I seen a can of it sitting at the supply house, and it says UPC Pending, yea like it will get approved for use.


Image Here: http://www.a-s-m.com/imglib/PVC_spray_weld_.jpg


----------



## threaderman (Jun 17, 2008)

Nothing green about that product is there.What a joke.What about over-spray,and spraying in confined spaces.I have a goatee,masks never completely seal with facial hair and who wants to wear a mask to run dwv anyways.


----------



## Ron (Jun 12, 2008)

But you can spray it on outside down, thats has to be a plus.


----------



## user4 (Jun 12, 2008)

It doesn't work on copper.


----------



## Ron (Jun 12, 2008)

Sorry killer, guess you get the chance to try it, I can't wait, once it's approved, thats all I will use. (NOT)


----------



## 22rifle (Jun 14, 2008)

I am always willing to take a look at something new. Much of it I will reject after a closer look.

This?

I don't even have to take a closer look to reject it. WHO thought this was a good idea? How many flaws can you think of right off the top of your head? Here are a few to start out with...

1. Overspray = waste.

2. I don't have the time to sit there and twist my pipe or my wrist around. 

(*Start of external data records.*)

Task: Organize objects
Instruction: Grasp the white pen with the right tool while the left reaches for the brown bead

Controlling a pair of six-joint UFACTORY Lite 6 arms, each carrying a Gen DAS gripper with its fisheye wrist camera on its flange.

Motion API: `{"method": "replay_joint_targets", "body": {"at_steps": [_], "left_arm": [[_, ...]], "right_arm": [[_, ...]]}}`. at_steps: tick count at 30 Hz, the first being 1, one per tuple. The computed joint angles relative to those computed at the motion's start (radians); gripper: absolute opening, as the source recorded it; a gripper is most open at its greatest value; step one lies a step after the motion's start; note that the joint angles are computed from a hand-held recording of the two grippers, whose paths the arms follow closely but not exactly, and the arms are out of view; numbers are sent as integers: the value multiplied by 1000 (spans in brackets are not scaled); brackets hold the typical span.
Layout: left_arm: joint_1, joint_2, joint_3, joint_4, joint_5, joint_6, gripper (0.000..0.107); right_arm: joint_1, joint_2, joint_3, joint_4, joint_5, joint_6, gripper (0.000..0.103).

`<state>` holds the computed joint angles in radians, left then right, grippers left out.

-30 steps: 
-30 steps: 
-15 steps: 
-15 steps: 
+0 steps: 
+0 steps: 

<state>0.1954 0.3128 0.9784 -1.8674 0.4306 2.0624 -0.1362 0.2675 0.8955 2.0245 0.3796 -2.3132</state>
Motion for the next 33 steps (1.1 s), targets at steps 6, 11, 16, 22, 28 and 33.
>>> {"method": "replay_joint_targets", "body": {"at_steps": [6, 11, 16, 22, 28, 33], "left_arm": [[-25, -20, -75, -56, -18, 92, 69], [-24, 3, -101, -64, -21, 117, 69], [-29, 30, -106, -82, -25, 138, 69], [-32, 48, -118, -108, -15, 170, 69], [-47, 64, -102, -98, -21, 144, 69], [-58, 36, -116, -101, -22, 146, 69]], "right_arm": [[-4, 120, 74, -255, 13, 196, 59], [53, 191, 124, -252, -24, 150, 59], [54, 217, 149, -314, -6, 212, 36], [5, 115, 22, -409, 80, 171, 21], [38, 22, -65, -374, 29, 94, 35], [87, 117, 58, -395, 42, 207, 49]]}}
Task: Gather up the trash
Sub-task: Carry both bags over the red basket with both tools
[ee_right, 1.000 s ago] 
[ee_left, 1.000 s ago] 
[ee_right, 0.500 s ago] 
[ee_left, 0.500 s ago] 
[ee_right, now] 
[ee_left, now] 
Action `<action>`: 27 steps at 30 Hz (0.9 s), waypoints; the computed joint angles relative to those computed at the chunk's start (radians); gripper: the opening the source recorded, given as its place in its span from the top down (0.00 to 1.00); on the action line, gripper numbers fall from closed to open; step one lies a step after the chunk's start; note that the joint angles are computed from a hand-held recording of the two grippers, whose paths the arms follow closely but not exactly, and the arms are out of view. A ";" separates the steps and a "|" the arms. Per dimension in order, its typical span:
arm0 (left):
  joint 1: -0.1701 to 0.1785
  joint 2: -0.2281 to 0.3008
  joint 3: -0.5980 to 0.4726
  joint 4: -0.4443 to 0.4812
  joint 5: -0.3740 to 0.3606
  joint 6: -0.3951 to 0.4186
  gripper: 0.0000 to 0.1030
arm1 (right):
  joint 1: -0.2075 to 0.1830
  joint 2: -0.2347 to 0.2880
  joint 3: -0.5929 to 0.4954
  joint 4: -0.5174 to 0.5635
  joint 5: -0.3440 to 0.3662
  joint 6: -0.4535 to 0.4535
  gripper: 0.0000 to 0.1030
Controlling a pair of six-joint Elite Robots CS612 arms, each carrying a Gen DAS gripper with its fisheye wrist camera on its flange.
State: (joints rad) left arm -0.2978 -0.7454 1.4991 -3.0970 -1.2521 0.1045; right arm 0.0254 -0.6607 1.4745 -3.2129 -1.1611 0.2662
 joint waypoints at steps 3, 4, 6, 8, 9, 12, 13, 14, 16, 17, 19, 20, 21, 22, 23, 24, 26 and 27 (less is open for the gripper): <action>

3. How do you do the inside of a fitting socket without getting it all over the inside of the fitting?


----------



## Ron (Jun 12, 2008)

Wait till it gets into all the Box Stores out there, DIY'er are going to buy it and you can bet they will use it.


----------



## Alan (Jun 18, 2008)

I wonder if it will spray 14.5" inside of the pipe. :jester:


----------



## Canaan (Jun 17, 2008)

Ron The Plumber said:


> Wait till it gets into all the Box Stores out there, DIY'er are going to buy it and you can bet they will use it.


And we'll be the ones called in to fix it. :thumbsup:


----------



## NickTex (Jun 18, 2008)

Reminds me of this stuff. First time I ever saw it on TV I thought to myself "Who would ever buy crap like that?" Not a week later I was called out to repair a leak on a P-trap with this stuff sprayed all over it.


----------